| Data extract |
/---
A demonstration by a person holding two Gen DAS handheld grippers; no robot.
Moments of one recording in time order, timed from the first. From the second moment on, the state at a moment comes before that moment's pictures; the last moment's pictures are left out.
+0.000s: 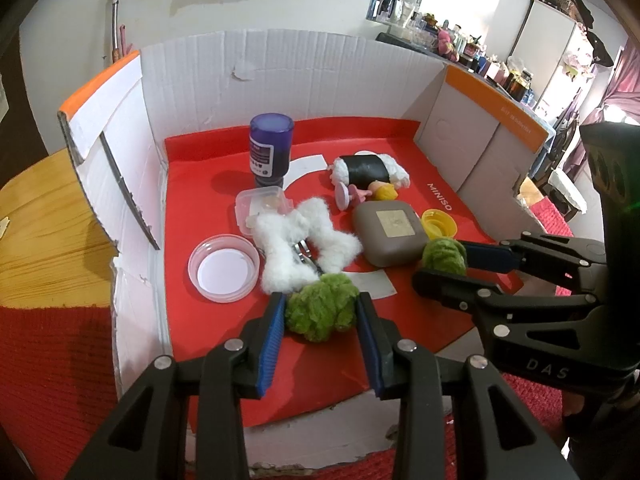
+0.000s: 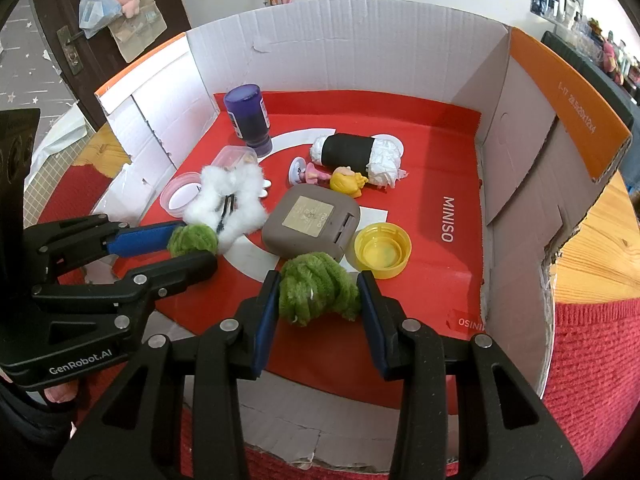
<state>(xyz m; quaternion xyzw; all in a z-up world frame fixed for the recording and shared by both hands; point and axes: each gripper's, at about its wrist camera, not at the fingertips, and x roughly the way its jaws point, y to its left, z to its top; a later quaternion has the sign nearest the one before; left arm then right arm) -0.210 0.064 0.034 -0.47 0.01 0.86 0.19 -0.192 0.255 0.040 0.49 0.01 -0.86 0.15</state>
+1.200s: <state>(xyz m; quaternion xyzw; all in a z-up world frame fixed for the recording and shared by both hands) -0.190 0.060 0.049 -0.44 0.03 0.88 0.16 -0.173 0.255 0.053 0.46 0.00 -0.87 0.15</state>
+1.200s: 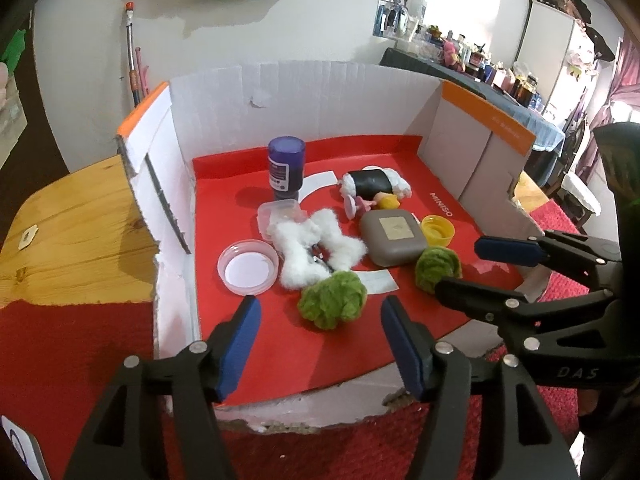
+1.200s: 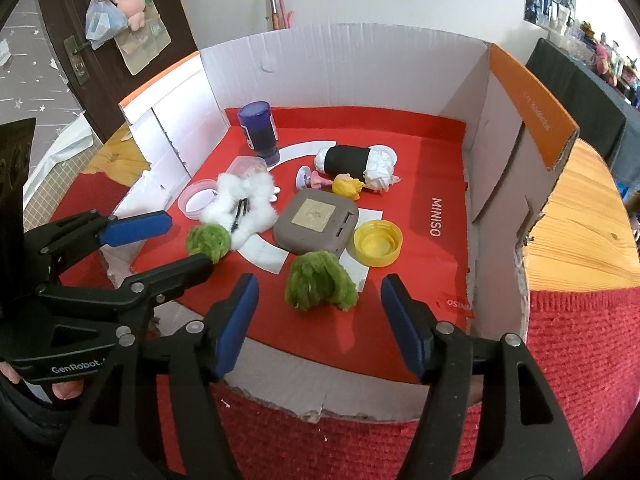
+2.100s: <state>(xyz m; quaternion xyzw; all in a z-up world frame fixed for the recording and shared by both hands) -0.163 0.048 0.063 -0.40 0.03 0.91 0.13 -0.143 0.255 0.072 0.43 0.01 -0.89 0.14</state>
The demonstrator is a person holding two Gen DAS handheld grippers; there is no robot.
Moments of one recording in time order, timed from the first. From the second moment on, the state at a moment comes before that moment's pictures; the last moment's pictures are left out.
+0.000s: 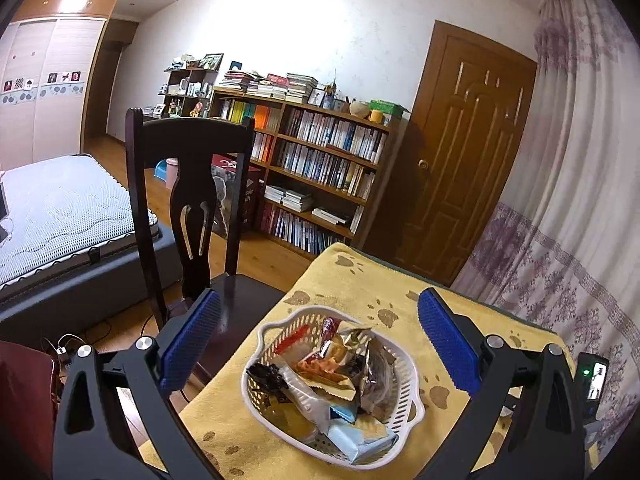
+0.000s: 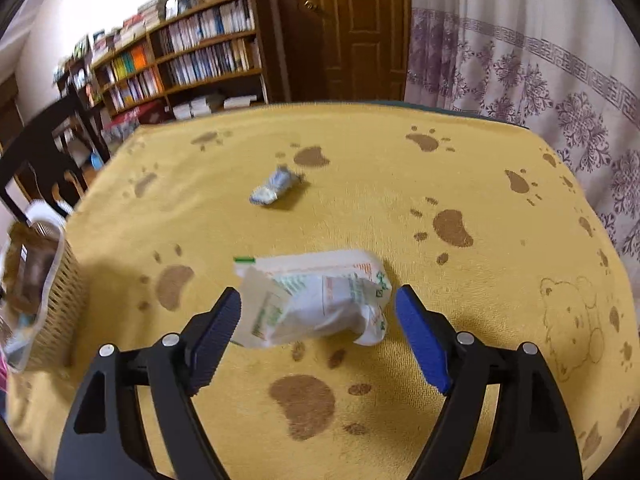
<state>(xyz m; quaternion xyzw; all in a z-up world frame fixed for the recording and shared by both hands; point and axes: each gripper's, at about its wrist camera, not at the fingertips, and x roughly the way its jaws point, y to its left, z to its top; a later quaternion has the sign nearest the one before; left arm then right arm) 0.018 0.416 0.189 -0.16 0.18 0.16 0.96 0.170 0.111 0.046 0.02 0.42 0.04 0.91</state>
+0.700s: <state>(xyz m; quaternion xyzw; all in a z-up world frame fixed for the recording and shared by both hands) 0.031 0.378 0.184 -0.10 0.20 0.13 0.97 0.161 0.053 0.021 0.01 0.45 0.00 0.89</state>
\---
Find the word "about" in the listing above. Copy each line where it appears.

<state>(xyz m; quaternion xyzw; all in a z-up world frame fixed for the recording and shared by both hands; point and axes: each gripper's, at about its wrist camera, not at the fingertips, and x roughly the way its jaws point, y to its left, z to its top; a later quaternion has the sign nearest the one before; left arm then right arm) -0.210 0.064 0.034 -0.47 0.01 0.86 0.19 -0.192 0.255 0.040 0.49 0.01 -0.86 0.15</state>
<state>(xyz m; quaternion xyzw; all in a z-up world frame fixed for the recording and shared by both hands; point and axes: each gripper's, at about its wrist camera, not at the fingertips, and x roughly the way its jaws point, y to its left, z to its top; a later quaternion has the sign nearest the one before; left arm then right arm) 0.018 0.416 0.189 -0.16 0.18 0.16 0.96 0.170 0.111 0.046 0.02 0.42 0.04 0.91</state>

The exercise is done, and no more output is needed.